To determine whether transplanted PBMCs can translocate from the blood into the brain parenchyma to exert their beneficial effects after intra-arterial administration, PBMCs from GFP mice were used31. GFP transgenic mice were produced by breeding heterozygous pairs in the Genome Information Research Centre, Osaka University, Japan and maintained in the Department of Comparative and Experimental Medicine, Brain Research Institute, Niigata University. Following the preconditioning of primary PBMCs from GFP mice by OGD, these cells were administered intra-arterially at 7 days after cerebral ischemia. Finally, a confocal microscopic examination was conducted at 3 and 21 days after administration in triplicates9.
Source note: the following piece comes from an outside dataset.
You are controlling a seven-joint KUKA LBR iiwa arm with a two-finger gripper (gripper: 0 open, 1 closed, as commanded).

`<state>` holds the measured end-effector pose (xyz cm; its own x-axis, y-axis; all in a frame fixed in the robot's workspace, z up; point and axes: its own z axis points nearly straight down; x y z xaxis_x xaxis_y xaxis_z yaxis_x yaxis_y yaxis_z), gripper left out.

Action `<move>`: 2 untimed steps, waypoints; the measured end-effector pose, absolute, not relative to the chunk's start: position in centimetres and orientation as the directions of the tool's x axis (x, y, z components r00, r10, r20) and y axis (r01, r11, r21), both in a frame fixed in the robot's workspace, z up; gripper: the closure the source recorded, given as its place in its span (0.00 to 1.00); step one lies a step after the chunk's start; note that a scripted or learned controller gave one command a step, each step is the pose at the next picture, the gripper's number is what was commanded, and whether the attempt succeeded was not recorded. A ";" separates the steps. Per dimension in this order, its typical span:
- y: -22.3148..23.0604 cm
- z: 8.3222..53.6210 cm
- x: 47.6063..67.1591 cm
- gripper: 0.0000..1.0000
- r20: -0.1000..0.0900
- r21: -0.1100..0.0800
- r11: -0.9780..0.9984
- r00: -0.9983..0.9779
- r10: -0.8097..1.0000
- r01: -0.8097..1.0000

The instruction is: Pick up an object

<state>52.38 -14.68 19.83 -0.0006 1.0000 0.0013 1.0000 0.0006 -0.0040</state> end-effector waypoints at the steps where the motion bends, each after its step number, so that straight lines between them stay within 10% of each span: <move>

Quantitative analysis of brain tissue structures by immunostaining

To perform quantitative analyses of the brain tissue structures, tissue sections were immunostained with antibodies against CD31 (i.e., a marker of endothelial cells and angiogenesis), MAP2 (i.e., a marker of neuronal dendrites), SMI31 (i.e., a marker of neuronal axons), VEGF and TGF-β (Supplementary Table 1), and counted as previously described9,47. Briefly, seven randomly chosen non-overlapping high-power fields (630 × ) at the level of either the anterior commissure of the sham-operated or the ischemic cortex in the MCA territory were examined. Data were acquired from stereotaxically identical 0.03-mm3 regions of interest (ROIs). Successively, three-dimensional reconstructions and z-sections collected at 0.15-μm z-intervals were created and automatically quantified in a blinded fashion as the intensity of the total immunoreactive structure volumes (immunoreactive volume/examined ROI volume) using the IMARIS imaging software (BitplaneAG, Zurich, Switzerland)9,47,48,49. Finally, the results were confirmed in either three or four independent samples (N > 21–28).

Cell counting protocol

To determine the frequency of cells positive for SSEA-3 and TGF-β, seven randomly chosen non-overlapping high-power fields (630×) at the level of either the anterior commissure of the sham-operated or the ischemic cortex (i.e., the border area between the ischemic core and the penumbra) were examined at 10 and 28 days after cerebral ischemia (N = 21)35,36.

Flow cytometric analysis

PBMCs were gated and analysed by a flow cytometer (On-chip Biotechnologies Co., Ltd, Japan). While 2500 cells were analysed in each experiment of PBMCs, the data were assessed using the On-Chip Flow version 1.7.9 program.

Sensorimotor assessment

Sensorimotor assessments were performed at 0, 1, 4, 7, 10 (i.e., 3 days after administration), 14 (i.e., 7 days after administration), 21 (i.e., 14 days after administration), and 28 days (i.e., 21 days after administration) after cerebral ischemia using the corner test9,33. Analyses of the therapeutic effects were conducted by an investigator blinded to the therapeutic information.

Statistical analyses

All data are presented as the mean ± standard deviation (SD). Differences in the parameters were evaluated using either a one-way or a two-way ANOVA followed by either the Dunnett or Bonferroni’s post hoc tests or the unpaired t-test. All statistical analyses were performed using IBM SPSS Statistics for Windows, Version 25.0 (Armonk, NY, USA). All tests were considered statistically significant at a P value < 0.05.